TASK ITEM.
Only a slice of the listing below is wanted. Retype the lines from the one containing "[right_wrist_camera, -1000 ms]" through the one containing "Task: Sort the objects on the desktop", exactly, both ends included.

INFORMATION SUPPLIED.
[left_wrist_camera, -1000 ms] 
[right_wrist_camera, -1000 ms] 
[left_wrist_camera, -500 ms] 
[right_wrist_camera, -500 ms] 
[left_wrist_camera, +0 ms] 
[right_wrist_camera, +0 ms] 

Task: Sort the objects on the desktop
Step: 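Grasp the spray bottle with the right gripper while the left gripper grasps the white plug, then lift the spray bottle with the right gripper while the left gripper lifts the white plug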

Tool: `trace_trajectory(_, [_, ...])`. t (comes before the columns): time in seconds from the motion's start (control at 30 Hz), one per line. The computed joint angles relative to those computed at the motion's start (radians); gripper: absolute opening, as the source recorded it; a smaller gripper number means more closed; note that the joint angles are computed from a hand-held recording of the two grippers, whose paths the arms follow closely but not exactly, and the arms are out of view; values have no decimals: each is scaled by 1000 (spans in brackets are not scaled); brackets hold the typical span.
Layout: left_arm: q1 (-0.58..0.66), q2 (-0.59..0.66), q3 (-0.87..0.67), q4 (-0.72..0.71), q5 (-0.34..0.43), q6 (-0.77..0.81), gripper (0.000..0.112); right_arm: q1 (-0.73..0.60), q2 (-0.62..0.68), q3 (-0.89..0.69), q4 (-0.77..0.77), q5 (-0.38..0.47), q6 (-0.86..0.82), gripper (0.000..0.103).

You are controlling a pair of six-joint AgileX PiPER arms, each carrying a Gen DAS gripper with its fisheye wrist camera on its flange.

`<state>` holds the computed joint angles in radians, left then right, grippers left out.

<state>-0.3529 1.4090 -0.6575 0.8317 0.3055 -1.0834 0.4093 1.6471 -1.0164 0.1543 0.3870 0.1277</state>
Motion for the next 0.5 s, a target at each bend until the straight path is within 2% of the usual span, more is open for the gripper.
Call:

SOLUTION TO THIS EXERCISE.
[right_wrist_camera, -1000 ms] 
[left_wrist_camera, -500 ms] 
[right_wrist_camera, -500 ms] 
[left_wrist_camera, +0 ms] 
[right_wrist_camera, +0 ms] 

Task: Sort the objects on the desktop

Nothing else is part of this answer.